Certainly agree with that sentiment! We are getting to the point where it makes sense to have 'disassembly' robots, this paper (http://www.sciencedirect.com/science/article/pii/S0967066108...) looked at that (it wasn't the focus per se but an example). I can clearly see that 'anti-factories' where raw materials are recovered and unrecoverable materials made inert will be a thing.
Still, the market isn't going to solve this on it's own. Other peoples children are going to be cheaper than robots for the foreseeable future. In fact, poisoning the local population could be considered a minor issue compared to contaminating the water tables. Sick people die, but a contaminated water table keeps killing people for generations.

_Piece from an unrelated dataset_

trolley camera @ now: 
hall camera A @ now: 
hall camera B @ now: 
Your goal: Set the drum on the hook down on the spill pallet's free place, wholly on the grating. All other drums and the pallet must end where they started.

I think strong local regulations, as well as an emphasis of recycling locally is the best short-term solution. It does expose the actual cost of recycling (safely) -- but also cuts energy to shipping, and can be used as a stimuli for a more re-cycle friendly value chain (eg: make sellers of electronics take the bill for recycling, and demand local, safe recycling) -- which in turn puts pressure on suppliers to deliver items that are cheaper to recycle safely.
We may have sufficient regulations that the market can push it over the top. After all if you can create a facility that converts ewaste into resalable raw materials you can both sell the service to municipalities who are required by law to dispose of their ewaste safely, and the raw materials to manufacturers as a recycled product. That combination might get you into an internal rate of return to make it worth while.
The real challenge is the globalization (and accompanying fragmentation of regulation) of electronics production. One might recycle heavy metals locally, but you'd have to get it back into the production pipe-line -- which generally means shipping it to China. And being able to compete on price with heavy metals from various more-or less horribly run mines around the world. One obvious alternative is to produce electronic components locally (again). But realistically, doing that cheaply enough (and well enough) is going to be a challenge.
In this sense I think Tesla is a very interesting company (even if I don't think much of the cars themselves, from an eco-perspective -- cars is a horrible means of transportation, even electric ones).